▸ What is required
With the pictures set aside, write out all of the data exactly as it stands.

━━━ Data provided

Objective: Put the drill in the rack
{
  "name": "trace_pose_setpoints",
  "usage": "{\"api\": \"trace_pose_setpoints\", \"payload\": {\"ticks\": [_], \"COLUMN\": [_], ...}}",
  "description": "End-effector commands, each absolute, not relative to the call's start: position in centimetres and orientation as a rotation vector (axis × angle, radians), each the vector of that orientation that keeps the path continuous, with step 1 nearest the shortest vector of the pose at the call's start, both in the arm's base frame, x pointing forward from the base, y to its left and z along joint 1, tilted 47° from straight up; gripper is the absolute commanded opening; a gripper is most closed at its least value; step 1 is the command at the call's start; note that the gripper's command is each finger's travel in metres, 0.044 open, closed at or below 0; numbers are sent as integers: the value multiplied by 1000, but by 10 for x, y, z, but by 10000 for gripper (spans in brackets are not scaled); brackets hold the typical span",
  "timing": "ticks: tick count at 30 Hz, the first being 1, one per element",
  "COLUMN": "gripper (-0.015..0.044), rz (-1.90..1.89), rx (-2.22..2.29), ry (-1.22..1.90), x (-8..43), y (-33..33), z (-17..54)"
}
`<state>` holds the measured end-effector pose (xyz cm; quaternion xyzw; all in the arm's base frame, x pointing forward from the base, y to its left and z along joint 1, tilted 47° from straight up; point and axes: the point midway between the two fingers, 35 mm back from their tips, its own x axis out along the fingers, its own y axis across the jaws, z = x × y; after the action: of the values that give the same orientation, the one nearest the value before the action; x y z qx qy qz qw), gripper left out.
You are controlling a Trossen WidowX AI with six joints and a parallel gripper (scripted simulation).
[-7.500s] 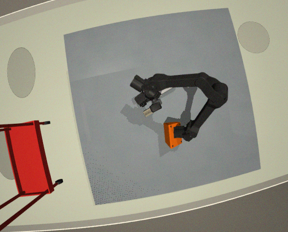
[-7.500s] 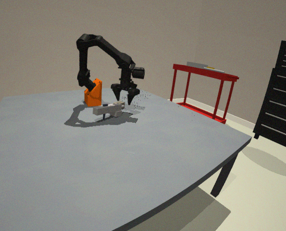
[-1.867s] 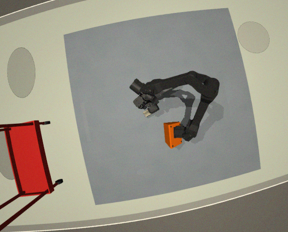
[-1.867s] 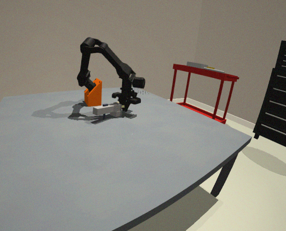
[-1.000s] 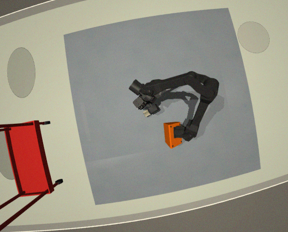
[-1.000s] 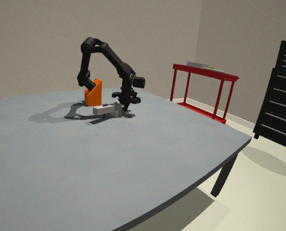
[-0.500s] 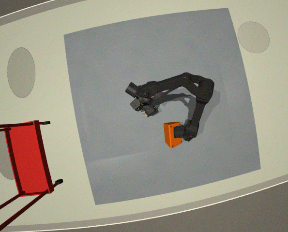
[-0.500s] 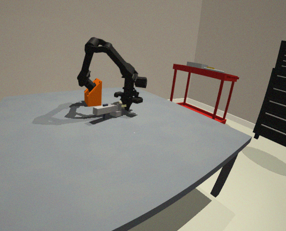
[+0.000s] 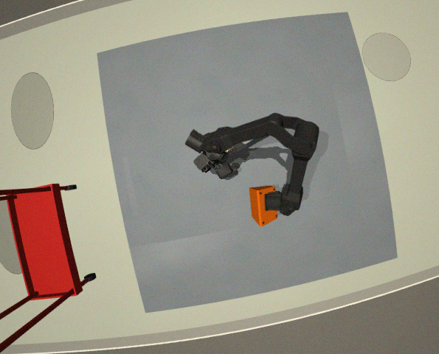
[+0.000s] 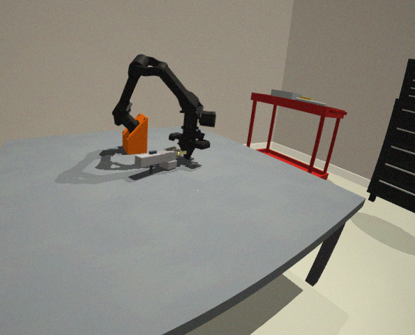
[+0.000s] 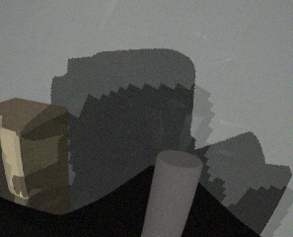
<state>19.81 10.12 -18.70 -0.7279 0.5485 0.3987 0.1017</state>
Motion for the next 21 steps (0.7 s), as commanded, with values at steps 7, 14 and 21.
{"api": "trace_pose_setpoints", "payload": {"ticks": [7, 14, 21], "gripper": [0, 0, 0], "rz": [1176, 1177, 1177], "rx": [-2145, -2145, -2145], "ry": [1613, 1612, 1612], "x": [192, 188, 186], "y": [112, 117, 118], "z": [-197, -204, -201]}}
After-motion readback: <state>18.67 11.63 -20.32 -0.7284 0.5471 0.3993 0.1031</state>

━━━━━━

▸ Solution
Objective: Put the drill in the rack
{
  "name": "trace_pose_setpoints",
  "usage": "{\"api\": \"trace_pose_setpoints\", \"payload\": {\"ticks\": [_], \"COLUMN\": [_], ...}}",
  "description": "End-effector commands, each absolute, not relative to the call's start: position in centimetres and orientation as a rotation vector (axis × angle, radians), each the vector of that orientation that keeps the path continuous, with step 1 nearest the shortest vector of the pose at the call's start, both in the arm's base frame, x pointing forward from the base, y to its left and z along joint 1, tilted 47° from straight up; gripper is the absolute commanded opening; a gripper is most closed at its least value; step 1 is the command at the call's start; note that the gripper's command is each finger's travel in metres, 0.044 open, closed at or below 0; numbers are sent as integers: the value multiplied by 1000, but by 10 for x, y, z, but by 10000 for gripper (spans in brackets are not scaled); brackets hold the typical span",
  "timing": "ticks: tick count at 30 Hz, the first being 1, one per element",
  "COLUMN": "gripper (-0.015..0.044), rz (-1.90..1.89), rx (-2.22..2.29), ry (-1.22..1.90), x (-8..43), y (-33..33), z (-17..54)"
}
`<state>` holds the measured end-effector pose (xyz cm; quaternion xyzw; all in the arm's base frame, x pointing forward from the base, y to its left and z along joint 1, tilted 47° from straight up; point and axes: the point midway between the two fingers, 35 mm back from their tips, its own x axis out along the fingers, its own y axis across the jaws, z = x × y; after the action: of the values that give the same orientation, the one nearest the value before the action; x y z qx qy qz qw), gripper left out.
You are controlling a Trossen WidowX AI with six joints and a parallel gripper (scripted simulation).
[-7.500s] 
[-7.500s] 
[-1.867s] 
[-1.867s] 
[-1.000s] 
[-1.000s] 
[-0.500s] 
[-0.500s] 
[+0.000s] 
[+0.000s] 
[+0.000s] 
<state>19.81 10.12 -18.70 -0.7279 0.5485 0.3987 0.1017</state>
Motion for the next 21 steps (0.7 s), as commanded, with values at steps 7, 14 and 21.
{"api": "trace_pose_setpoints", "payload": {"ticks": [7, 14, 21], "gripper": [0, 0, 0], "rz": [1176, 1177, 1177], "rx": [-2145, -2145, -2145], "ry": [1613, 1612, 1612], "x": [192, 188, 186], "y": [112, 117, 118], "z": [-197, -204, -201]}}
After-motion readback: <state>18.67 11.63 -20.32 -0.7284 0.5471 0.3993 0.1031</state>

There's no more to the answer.